Leônidas de Oliveira é secretário de Estado de Cultura de Minas Gerais

“A gente vive é para se descompletá. O mais que há é tentativa.” A frase, dita por Riobaldo no “Grande Sertão: Veredas”, ecoa com ainda mais força no século XXI. Viver, como escrever, é tentativa, e Rosa, o Guimarães, vive ainda entre nós como um dos grandes tentadores do idioma e da alma brasileira.

Em 2025, de 6 a 13 de julho, a 37ª Semana Rosiana será realizada em Cordisburgo, sua terra natal. Não se trata apenas de uma homenagem, mas de um gesto vivo de permanência. Rosa não está no passado: ele é um escritor para os dias futuros. Sob o tema “Personagens e suas lembranças, bichos e suas estórias em Guimarães Rosa”, o evento deste ano mergulha na vastidão simbólica de sua obra, recuperando as figuras humanas e animais que, mais do que personagens, são formas da linguagem e da experiência. Ao lado de Diadorim e Riobaldo, Miguilim e Nhinhinha, caminham os animais: o burrico ligeiro, o cavalo de guerra, a ave que assobia a sina. 

Rosa inscreve os bichos não como ornamento, mas como sujeitos de percepção. “Bicho também é gente, só que é bicho”, diria Miguilim, e esse olhar, ternamente invertido, antecipa uma ética que hoje chamaríamos de pós-antropocêntrica. A 37ª Semana Rosiana, com saraus, shows, curtas, palestras e cavalgadas, reintegra o texto à vida e a vida ao texto. 

Origens de Guimarães Rosa

A casa onde nasceu Rosa – hoje museu e território poético – não é um relicário, mas uma fonte ativa de sentido. Ali, em Cordisburgo, nas cercanias do Morro da Garça, a infância se mistura com o mito, e a prosa rosiana se reencontra com os ritmos do sertão real, onde a fala popular e a invenção verbal se confundem. 

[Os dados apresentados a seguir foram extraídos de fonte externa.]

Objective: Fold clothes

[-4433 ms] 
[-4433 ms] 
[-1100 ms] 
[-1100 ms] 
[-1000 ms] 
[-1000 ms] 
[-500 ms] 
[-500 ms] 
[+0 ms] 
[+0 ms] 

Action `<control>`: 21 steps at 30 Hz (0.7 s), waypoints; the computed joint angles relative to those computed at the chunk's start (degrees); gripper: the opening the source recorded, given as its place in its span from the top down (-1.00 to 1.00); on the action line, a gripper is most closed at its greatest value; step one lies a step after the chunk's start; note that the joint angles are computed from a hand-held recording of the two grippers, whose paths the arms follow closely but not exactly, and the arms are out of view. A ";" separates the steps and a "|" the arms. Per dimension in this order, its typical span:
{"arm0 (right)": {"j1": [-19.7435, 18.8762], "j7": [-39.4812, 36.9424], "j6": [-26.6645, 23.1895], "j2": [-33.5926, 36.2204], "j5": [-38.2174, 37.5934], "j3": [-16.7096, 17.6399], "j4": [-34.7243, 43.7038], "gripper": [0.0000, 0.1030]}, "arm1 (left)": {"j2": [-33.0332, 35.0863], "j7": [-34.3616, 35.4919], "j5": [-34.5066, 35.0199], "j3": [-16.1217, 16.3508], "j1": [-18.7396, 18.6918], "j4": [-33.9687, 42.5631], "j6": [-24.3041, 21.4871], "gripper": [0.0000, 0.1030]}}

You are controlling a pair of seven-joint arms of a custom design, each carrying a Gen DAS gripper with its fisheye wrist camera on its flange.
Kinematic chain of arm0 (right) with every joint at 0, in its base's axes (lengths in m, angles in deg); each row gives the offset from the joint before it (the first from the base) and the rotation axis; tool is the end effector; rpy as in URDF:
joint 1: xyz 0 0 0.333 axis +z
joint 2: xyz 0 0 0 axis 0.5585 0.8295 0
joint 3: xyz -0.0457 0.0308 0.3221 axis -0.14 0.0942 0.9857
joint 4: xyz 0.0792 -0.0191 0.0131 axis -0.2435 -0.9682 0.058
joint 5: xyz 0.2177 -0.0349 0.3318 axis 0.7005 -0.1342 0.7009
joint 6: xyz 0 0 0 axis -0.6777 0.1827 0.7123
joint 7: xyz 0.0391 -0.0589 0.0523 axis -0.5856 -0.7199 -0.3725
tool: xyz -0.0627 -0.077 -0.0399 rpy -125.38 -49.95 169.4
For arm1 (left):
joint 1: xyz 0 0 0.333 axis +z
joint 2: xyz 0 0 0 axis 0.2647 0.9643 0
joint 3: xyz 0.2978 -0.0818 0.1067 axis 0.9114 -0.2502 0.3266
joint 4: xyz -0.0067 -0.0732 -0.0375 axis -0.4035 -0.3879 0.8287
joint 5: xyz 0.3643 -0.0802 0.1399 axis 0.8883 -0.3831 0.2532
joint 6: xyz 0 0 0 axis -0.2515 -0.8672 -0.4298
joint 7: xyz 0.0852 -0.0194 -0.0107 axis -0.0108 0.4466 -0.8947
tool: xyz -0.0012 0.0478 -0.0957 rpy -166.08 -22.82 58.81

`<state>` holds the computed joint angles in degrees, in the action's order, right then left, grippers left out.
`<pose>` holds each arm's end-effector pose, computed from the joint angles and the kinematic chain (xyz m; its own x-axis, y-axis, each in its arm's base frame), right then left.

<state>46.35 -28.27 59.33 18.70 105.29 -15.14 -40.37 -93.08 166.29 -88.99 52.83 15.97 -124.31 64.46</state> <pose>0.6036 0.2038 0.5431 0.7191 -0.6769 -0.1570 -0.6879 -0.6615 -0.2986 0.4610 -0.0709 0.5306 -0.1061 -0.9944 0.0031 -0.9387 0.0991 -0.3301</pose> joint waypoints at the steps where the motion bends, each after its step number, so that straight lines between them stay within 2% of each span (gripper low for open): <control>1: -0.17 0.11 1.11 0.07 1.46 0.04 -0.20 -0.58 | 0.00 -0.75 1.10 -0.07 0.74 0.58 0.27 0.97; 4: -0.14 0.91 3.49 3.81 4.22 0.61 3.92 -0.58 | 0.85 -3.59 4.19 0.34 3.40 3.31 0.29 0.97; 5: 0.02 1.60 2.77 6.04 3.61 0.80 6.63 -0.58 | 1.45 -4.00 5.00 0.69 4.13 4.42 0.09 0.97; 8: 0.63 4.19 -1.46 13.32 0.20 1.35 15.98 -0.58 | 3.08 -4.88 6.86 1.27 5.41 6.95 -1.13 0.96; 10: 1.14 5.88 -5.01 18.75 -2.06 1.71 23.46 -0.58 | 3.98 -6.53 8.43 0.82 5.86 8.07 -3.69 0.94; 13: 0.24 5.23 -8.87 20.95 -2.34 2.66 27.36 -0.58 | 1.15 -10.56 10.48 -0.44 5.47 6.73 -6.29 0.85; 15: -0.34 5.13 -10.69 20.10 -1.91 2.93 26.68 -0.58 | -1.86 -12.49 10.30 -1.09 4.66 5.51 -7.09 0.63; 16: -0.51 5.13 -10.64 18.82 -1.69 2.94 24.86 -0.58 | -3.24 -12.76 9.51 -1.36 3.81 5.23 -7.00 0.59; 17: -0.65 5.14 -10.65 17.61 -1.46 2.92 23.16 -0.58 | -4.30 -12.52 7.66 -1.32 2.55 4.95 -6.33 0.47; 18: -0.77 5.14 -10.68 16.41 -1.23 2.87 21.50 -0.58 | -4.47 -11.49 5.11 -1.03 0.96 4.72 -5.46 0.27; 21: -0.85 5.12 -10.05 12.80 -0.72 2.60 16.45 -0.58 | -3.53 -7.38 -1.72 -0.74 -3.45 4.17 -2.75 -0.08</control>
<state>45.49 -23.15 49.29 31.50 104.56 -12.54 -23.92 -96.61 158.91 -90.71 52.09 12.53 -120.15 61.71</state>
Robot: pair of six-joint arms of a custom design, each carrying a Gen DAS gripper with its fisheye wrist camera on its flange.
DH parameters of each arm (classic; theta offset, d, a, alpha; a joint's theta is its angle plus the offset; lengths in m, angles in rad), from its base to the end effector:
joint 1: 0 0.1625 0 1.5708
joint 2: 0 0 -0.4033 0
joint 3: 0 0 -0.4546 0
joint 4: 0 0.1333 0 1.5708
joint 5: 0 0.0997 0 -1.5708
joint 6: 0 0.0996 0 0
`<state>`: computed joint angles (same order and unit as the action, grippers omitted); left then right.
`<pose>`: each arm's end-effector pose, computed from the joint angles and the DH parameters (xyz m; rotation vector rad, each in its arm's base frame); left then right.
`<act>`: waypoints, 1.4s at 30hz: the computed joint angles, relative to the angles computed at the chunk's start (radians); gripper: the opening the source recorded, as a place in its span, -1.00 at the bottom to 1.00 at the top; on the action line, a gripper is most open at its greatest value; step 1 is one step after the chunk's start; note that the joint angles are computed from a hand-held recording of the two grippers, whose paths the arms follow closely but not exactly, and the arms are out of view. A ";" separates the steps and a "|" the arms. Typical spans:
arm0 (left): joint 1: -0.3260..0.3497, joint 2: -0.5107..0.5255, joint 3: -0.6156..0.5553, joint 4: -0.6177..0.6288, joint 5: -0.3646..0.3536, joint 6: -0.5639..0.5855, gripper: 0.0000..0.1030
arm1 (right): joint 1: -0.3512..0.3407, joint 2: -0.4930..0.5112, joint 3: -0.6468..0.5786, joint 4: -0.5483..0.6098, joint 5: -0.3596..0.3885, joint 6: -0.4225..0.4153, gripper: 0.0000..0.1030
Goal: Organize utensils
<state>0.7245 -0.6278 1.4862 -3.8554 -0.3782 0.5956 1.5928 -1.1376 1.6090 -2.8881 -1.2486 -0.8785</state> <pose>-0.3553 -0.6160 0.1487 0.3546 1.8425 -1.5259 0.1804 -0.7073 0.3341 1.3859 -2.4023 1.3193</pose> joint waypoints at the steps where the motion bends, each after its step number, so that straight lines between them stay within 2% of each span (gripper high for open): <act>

Guimarães Rosa é, como definiu Benedito Nunes, um “escritor-linguista e místico”, que operou a síntese entre o regional e o universal. Sua obra, diz Nunes, não é regionalismo, mas “metafísica do sertão”. Ela dialoga com Cervantes, Joyce, Dostoiévski, mas também com a reza, a folia, a fala rude dos vaqueiros e o silêncio dos ermos. Rosa compreendeu que o sertão não é lugar, mas travessia, e que travessia é aquilo que funda o humano. “O sertão está em toda parte”, repete Riobaldo, como quem anuncia a ubiquidade da experiência existencial. 

No mundo contemporâneo, feito de excessos de fala e carência de sentido, Rosa nos propõe escutar. Seu estilo é feito de paciência, de busca, de lapidação de palavras como pedras preciosas do espírito. Como afirmou Antonio Candido, Rosa foi o “supremo artífice da linguagem brasileira”, aquele que soube tensionar a língua portuguesa até seus limites, para dela extrair um som novo – sertanejo e cósmico, popular e filosófico, mineiro e mundial.

Atualidade da cultura

A Semana Rosiana torna-se, assim, um projeto de Minas Gerais para a educação sensível, o patrimônio literário e o reencontro com o Brasil profundo. Sua realização reforça o compromisso de integrar literatura, tradição, oralidade e pensamento crítico num mesmo gesto de formação estética e cidadã. Rosa é, também, um educador da linguagem e da ética. 

Ao celebrar os 37 anos do evento, Minas reafirma a atualidade de sua própria cultura. Rosa é mineiro não por acaso, mas por destino. Mineiro no silêncio, na escuta, na filosofia feita a pé, no barroco da dúvida. Um escritor que ousou perguntar o que poucos se atrevem a pensar: o que é o bem? o que é o mal? o que é o homem? 

A 37ª Semana Rosiana é, por isso, mais do que uma festa: é uma escola da sensibilidade. E é também um altar laico, onde celebramos a palavra como experiência de travessia. Guimarães Rosa, em sua obra, nos legou um país que ainda precisamos alcançar: o Brasil da complexidade, do sertão pensado, da cultura como força vital. 

Celebrar Rosa é caminhar para dentro. Ou, como disse Riobaldo, “viver é muito perigoso”, mas é também, e sempre, muito belo.